In some US states mandatory collection of food scraps is limited to businesses that produce or sell food, while others include all businesses generating food waste above a certain level. Scottish businesses producing more than 5kg of food scraps per week have had to divert them from landfill since 2015.
Beard argues that international examples don’t work in New Zealand because of the geography of the country, and the number of small businesses where food makes up a tiny part of their waste stream, so it is a matter of finding solutions that are affordable, practical and effective.
“[Otherwise] you end up with a feel-good policy that costs a lot, but is not that impactful in terms of the problem you are trying to solve.”

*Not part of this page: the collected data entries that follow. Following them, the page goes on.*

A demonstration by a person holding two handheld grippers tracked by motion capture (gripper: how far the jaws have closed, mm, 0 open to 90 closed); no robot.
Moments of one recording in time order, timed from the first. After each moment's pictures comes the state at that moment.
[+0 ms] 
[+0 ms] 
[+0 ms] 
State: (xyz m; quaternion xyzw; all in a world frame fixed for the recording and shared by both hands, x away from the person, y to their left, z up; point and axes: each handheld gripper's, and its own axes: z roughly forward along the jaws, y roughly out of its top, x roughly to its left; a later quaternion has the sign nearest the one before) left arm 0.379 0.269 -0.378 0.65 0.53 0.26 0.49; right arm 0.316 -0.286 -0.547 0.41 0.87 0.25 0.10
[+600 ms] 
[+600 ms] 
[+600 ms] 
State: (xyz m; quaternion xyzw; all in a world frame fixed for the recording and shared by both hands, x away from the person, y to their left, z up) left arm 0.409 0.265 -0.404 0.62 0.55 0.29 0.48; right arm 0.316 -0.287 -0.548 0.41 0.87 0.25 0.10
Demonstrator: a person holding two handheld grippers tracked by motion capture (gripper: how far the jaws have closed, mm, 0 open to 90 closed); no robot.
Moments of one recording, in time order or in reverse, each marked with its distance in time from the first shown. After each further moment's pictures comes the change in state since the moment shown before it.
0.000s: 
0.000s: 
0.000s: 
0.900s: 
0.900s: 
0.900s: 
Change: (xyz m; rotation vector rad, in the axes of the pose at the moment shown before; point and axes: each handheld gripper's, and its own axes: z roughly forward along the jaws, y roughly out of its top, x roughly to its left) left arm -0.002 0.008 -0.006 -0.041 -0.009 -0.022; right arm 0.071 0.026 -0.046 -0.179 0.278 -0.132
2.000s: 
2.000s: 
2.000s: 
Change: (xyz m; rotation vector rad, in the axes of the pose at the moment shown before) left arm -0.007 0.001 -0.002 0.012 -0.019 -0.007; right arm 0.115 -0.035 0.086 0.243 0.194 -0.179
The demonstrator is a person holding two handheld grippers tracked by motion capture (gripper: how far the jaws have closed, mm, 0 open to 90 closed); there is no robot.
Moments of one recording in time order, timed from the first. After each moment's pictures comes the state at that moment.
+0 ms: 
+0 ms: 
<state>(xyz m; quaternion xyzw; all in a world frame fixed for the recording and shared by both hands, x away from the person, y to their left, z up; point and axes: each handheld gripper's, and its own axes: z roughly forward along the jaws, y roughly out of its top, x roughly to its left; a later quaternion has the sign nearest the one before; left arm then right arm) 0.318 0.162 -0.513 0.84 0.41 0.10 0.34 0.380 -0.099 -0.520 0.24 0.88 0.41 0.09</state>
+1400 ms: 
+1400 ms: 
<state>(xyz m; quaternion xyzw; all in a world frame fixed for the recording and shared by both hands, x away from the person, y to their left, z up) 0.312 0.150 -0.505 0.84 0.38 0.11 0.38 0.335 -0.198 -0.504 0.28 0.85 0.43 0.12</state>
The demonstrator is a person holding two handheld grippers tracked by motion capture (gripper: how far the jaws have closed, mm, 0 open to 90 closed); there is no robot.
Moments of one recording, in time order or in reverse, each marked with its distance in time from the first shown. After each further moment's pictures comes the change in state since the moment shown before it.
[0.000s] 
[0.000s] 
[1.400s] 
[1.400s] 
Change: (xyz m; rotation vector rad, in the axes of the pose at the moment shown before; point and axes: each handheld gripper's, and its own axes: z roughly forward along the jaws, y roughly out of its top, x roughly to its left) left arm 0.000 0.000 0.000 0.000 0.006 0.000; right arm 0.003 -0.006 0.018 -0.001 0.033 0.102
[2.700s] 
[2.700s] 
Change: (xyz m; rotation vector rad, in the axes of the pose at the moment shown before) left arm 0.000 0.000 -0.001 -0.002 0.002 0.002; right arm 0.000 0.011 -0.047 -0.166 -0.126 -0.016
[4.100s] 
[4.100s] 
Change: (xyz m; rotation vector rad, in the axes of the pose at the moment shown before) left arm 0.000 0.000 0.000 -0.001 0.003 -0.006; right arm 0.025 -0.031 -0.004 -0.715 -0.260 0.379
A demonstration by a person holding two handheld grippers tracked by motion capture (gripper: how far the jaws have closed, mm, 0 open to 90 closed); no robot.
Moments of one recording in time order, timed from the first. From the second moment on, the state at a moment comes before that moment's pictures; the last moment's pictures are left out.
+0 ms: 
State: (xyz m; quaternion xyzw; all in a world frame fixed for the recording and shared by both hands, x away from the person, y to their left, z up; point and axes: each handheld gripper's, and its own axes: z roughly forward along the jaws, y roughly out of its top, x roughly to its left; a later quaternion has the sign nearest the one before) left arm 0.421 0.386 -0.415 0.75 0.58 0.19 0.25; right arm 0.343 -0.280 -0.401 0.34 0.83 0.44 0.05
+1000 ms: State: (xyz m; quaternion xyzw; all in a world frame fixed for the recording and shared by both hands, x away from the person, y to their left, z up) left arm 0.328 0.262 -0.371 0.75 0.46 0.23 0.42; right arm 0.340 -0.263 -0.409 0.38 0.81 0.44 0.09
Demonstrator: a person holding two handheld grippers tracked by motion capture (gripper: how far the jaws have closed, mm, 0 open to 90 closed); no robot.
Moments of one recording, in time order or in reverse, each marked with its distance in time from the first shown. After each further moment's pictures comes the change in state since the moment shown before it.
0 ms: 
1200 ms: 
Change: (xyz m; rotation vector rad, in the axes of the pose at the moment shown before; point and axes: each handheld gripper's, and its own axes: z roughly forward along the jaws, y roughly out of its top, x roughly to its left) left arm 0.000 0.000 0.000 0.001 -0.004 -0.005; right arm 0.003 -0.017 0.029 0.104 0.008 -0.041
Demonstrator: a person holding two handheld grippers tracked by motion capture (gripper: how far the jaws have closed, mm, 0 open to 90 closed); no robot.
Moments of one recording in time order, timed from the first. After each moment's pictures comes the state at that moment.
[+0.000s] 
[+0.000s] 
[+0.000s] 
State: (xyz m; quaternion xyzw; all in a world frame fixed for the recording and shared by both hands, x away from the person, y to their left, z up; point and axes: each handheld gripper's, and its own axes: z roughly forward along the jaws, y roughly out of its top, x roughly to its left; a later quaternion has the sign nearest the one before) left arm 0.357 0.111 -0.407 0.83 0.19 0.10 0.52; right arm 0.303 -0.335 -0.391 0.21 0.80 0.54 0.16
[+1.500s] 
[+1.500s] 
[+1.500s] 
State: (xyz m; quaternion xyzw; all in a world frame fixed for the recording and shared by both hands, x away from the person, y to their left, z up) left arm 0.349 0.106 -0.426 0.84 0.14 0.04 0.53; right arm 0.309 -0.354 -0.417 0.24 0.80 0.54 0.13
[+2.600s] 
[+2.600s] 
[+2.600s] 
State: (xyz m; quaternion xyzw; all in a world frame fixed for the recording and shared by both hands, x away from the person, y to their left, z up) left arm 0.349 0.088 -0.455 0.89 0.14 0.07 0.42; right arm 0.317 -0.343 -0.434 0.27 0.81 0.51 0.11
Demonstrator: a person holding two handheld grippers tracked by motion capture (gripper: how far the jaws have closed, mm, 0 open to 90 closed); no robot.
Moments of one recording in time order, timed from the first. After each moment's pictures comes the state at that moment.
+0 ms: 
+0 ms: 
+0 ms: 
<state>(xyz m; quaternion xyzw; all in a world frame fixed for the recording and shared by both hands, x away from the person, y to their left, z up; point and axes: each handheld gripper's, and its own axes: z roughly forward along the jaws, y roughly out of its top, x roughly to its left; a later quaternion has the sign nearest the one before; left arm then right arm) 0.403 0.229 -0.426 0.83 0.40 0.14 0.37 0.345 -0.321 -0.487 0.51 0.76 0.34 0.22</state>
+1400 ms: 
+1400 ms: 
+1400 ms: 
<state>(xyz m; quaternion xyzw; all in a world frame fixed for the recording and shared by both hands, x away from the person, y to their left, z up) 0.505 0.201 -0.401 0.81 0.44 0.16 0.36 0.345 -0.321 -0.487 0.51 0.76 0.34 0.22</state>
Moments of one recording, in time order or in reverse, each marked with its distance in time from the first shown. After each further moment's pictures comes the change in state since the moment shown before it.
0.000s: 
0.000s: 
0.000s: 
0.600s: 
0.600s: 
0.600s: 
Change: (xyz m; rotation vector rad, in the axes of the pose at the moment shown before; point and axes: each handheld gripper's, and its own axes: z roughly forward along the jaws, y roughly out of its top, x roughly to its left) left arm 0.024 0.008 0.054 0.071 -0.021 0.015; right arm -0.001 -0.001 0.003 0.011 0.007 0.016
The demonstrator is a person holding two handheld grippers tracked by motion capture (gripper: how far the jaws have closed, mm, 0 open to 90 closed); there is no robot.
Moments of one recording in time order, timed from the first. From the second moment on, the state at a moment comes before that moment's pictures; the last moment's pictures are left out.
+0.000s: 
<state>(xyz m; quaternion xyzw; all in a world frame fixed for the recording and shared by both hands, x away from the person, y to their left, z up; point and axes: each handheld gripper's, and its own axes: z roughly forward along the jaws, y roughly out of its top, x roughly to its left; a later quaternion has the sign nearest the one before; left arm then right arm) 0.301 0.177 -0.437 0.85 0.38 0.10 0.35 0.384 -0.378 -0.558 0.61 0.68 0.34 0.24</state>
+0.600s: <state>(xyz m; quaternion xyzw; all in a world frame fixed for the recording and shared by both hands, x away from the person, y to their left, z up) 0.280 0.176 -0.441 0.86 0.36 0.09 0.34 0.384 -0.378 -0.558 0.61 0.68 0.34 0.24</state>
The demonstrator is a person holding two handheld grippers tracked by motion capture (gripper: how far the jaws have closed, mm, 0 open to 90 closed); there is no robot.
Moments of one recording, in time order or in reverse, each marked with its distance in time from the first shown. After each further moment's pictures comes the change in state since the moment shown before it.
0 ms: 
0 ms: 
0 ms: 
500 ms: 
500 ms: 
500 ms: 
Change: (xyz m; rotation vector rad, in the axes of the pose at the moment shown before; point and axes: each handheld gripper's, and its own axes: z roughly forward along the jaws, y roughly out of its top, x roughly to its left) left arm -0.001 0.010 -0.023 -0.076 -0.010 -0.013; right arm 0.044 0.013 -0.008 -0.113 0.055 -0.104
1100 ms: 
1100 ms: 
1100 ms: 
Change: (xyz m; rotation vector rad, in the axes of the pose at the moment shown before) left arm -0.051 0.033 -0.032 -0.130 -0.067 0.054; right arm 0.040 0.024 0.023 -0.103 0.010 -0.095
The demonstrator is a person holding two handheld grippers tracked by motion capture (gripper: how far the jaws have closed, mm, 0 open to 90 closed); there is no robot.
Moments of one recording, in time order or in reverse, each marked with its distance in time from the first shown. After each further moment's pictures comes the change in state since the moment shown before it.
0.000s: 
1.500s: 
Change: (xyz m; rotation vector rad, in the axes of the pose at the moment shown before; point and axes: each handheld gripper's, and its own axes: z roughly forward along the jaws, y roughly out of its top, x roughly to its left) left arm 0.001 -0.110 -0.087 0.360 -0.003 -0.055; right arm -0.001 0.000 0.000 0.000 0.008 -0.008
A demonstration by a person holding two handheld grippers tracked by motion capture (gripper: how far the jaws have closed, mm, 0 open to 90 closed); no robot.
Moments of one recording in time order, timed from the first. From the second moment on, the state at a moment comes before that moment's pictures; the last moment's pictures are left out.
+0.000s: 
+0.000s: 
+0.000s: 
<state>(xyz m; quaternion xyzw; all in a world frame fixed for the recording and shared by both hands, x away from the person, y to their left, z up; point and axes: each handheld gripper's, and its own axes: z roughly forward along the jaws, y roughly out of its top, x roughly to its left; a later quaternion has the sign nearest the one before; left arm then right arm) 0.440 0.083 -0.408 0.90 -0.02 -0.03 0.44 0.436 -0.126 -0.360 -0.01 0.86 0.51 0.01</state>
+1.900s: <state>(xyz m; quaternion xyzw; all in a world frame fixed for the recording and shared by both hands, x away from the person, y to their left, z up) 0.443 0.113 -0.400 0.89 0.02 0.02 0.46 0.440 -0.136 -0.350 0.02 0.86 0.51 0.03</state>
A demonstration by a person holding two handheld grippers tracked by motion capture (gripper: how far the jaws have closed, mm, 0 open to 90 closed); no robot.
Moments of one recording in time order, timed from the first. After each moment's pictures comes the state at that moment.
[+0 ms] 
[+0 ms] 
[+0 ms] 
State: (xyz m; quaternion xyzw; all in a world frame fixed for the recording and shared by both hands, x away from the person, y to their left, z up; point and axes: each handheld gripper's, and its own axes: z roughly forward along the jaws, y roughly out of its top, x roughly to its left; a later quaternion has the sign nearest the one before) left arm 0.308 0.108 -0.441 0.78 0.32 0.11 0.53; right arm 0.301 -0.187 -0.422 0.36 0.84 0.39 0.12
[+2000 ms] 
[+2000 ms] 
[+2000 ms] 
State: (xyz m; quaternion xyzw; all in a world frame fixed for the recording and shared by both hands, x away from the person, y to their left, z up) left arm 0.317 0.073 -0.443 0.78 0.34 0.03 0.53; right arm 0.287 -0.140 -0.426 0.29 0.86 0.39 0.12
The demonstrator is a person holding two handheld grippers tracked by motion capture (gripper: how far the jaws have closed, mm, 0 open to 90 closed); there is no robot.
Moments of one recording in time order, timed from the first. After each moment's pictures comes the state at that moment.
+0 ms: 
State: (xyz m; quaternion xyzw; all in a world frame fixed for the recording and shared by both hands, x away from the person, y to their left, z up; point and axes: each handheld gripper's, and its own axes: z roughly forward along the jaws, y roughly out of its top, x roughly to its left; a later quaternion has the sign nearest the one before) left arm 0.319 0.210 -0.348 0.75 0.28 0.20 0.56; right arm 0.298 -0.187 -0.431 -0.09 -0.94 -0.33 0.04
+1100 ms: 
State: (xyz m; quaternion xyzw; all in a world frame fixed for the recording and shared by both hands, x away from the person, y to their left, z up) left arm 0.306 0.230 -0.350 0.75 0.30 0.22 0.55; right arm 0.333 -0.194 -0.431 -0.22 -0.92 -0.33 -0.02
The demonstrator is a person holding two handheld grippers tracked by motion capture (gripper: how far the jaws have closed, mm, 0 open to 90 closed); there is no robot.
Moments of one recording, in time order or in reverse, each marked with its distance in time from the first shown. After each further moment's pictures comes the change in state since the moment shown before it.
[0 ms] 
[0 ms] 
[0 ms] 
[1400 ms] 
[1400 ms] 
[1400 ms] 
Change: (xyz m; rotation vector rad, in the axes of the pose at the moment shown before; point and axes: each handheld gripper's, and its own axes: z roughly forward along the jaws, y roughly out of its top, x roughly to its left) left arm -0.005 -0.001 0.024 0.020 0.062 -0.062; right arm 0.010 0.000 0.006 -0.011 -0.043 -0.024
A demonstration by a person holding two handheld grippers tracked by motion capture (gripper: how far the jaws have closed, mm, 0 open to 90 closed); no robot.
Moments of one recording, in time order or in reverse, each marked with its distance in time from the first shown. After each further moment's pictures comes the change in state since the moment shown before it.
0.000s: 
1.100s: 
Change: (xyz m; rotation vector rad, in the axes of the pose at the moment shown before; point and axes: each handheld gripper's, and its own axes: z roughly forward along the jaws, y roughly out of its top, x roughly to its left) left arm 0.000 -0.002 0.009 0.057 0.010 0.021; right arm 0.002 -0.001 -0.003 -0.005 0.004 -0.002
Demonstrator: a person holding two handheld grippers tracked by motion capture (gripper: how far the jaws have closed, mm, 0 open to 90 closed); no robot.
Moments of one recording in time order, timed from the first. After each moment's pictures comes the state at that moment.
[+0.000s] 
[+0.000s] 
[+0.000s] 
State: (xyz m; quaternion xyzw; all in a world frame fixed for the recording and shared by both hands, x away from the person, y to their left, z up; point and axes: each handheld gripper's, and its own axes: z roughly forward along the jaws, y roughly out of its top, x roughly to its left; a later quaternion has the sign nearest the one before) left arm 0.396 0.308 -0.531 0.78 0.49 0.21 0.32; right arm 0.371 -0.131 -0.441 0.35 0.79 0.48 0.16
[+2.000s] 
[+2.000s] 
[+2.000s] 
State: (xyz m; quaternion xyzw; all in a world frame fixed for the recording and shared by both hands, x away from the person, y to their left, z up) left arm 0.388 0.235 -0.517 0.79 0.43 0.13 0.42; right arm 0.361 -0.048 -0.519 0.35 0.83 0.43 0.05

The government has progressively increased the national waste disposal levy charged per tonne of material taken to landfill, and it now covers construction and demolition landfills as well as municipal ones taking household waste.
BusinessNZ says levy revenue has gone from about $36m in 2020 to $250m this year, and with half of it going to councils for waste minimisation projects, Beard would like more transparency over how it is spent.
The Ministry for the Environment says applications for more than $1m are assessed by an independent waste investment panel and minister David Parker makes the final decision. It currently has $120m in funding available, and has so far received 36 proposals for organic processing facilities, 12 of them in the South Island.
Kimberly Hope chairs the territorial authority arm of Waste Management Institute New Zealand (WasteMINZ) and she says councils are working together to address waste issues. In Taranaki, where she is the resource recovery manager for the New Plymouth District Council, three councils and major food processors are planning an organics processing facility that would do away with the need to transport waste out of the region.
In small towns where there is no commercial food waste collection for businesses, one option is for councils to charge businesses a targeted rate for inclusion in residential kerbside services, but Hope is unsure how that would work because of the volumes involved. “They might need larger receptacles, they might need one or two collections a week, and the more diversity you offer, the higher the cost to deliver those services.”
Hope says it is unfair to lump more costs on to ratepayers. “Businesses should take responsibility for their waste and pay for it themselves, councils can assist in making sure services are available, but they don’t necessarily need to provide them.”